> **Your instructions**
Exact reproduction required: the lines below from the line with "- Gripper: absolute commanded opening" to the line with "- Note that", both ends included, and no others.

Segment Start: Provided material

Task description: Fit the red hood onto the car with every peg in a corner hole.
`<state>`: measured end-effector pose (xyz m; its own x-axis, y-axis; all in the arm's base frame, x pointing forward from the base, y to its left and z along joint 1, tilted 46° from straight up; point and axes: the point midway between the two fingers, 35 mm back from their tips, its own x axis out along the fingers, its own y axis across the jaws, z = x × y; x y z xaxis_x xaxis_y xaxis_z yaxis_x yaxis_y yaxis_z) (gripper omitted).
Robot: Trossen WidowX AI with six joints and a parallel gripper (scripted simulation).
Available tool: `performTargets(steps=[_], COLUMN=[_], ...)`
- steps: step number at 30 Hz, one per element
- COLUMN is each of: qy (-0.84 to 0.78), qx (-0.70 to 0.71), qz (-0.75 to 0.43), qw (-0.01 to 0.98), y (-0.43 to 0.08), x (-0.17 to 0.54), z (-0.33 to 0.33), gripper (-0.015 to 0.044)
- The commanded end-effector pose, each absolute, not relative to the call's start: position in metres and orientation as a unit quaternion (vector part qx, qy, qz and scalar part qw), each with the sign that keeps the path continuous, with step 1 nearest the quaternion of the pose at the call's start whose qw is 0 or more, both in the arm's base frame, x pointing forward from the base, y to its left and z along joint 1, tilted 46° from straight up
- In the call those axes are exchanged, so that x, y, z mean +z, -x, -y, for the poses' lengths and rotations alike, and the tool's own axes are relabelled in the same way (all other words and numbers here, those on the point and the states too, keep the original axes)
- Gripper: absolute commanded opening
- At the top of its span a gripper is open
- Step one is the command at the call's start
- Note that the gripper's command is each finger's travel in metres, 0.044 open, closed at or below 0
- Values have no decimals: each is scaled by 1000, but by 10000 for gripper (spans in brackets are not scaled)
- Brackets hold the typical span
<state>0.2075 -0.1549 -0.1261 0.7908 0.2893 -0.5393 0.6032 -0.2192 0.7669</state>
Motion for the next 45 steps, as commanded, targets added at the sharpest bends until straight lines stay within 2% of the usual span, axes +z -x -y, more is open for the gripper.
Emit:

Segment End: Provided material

> **Result for this task**
- Gripper: absolute commanded opening
- At the top of its span a gripper is open
- Step one is the command at the call's start
- Note that the gripper's command is each finger's travel in metres, 0.044 open, closed at or below 0

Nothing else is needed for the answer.